Remarks on the PTE map.

The previous paragraph remarked that virtual address 0xc0300c00 is mapped by the PTE at the same virtual address. This is explained as the fixed point of the PTE map. Recall that the PTE map, PTE = h(VA), is linear:

    PTE = h( VA ) 
        = ( VA / PAGE_SIZE ) * PTE_SIZE + PTE_BASE

So there is a solution to x = h(x). However, this solution need not be integral, so this explanation of the fixed point is faulty.

Note, however, that this special address, PTE_f = 0xc0300c00, can be calculated, for any PTE_BASE, as the third iterate of the map h:

    PTE_f = h( h( h( X ) ) ),  for any virtual address X.

The first iterate maps an arbitrary virtual address to a PTE-aligned virtual address in the page table; the second iterate maps this address to a PDE in the page directory; and the third iterate maps this address the map's fixed point.

This is all by virtue that h is a contracting map:

    X /superset h(X) /superset h(h(X)) /superset ... /superset Y

and the displayed descending chain of address subsets must stablized, since the sets are discrete. Although abstract, this paragraph is a complete proof of the fixed point and illustrates all the conditions necessary for its existence.

For instace, for h to be contracting, the page directory must land page aligned. Hence we find that PTE_BASE must be aligned on a 4M boundary, or 0x00400000. The length of the chain before stabilization is one more than the layers of page tables. The two level page tables of the i386 implies that 3 interations of h are necessary.
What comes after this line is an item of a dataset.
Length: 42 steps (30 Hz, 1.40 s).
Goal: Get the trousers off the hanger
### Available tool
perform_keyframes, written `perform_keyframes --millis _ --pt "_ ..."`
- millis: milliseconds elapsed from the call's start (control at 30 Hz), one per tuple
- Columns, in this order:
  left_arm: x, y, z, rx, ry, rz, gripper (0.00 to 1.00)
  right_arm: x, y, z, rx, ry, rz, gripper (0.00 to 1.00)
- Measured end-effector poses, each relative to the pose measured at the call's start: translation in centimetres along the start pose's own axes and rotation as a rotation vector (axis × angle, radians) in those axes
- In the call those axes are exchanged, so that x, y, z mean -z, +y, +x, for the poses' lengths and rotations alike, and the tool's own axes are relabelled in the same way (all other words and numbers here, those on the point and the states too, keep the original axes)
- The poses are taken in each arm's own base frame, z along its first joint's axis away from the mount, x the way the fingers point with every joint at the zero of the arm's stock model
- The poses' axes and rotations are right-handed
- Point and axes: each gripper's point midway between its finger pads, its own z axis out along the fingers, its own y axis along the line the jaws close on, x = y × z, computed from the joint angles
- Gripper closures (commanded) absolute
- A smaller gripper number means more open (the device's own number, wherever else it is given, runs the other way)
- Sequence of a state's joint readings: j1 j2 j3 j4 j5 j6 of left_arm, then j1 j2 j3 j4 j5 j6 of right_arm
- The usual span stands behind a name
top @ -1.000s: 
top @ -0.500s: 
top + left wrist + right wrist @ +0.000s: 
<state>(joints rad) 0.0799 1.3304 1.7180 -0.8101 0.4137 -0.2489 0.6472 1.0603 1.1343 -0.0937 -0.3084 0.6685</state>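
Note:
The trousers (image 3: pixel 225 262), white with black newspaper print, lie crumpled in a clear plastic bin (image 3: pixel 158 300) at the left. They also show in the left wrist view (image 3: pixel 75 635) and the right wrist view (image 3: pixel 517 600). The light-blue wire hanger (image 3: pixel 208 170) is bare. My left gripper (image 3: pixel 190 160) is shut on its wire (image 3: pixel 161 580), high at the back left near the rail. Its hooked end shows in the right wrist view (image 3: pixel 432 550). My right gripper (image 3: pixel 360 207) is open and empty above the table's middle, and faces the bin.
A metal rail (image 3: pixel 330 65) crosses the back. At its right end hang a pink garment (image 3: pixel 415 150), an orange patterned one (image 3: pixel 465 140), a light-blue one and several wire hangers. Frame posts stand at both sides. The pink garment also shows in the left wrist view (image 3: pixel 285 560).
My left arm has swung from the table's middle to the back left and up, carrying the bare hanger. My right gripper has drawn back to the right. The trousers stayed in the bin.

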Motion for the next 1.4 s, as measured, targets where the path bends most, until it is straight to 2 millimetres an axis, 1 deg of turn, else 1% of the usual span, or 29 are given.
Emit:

As an alternative but hypothetical example, consider 256 byte pages of 64 PTE's per page, PTE's still 4 bytes. This would give a four level page table where each level uses 6 bits, and the final offset is 8 bits. ( 4*6+8=32 ). The fixed point would be calculated by taking h(h(h(h(h(X))))) for any X in the address space.

WinStation space layout.

The following comment is from ntos/mm/citrix/ctxmi.h. Only MmWinstationSpaceBase is a global and can be included in the table of significant globals.

//
// Address Map when MmWinstationSpaceBase == 0xA3000000.
//
// When the system is booted in 2GB mode, these addresses
// change.
//
// MmWinStationSpaceBase+0
//             Base structure
//             64K
//
// MmWinStationSpaceBase+0x10000
//             Driver images
//             12M-64K   (re)based drivers allocated from top down
//                       WIN32K.SYS based at 0xA3010000 always
//
// MmWinStationSpaceBase+0xC00000
//             Working Set
//             4M
//
// MmWinStationSpaceBase+0x1000000
//             Paged Pool
//             16M
//
// MmWinStationSpaceBase+0x2000000
//             Mapped Views
//             16M
//
//             Total
//             48M
//
// MmWinStationSpaceBase+0x3000000
//             KSTACK POOL
//
//             Total 416M
//
//

The WinstationSpace structures are in kernel space, but the active WinstaionSpace structure is mapped to MmWinStationSpaceBase. The first DWORD of this structure is the signature 0x0ccccccc, so this value should always appear at 0a3000000.

The MM_WINSTATIONSPACE structures are double-linked into a chain rooted at some global. Inside the structures are 20 PDE's which map up to 80M of Winstation space. Japanese has more.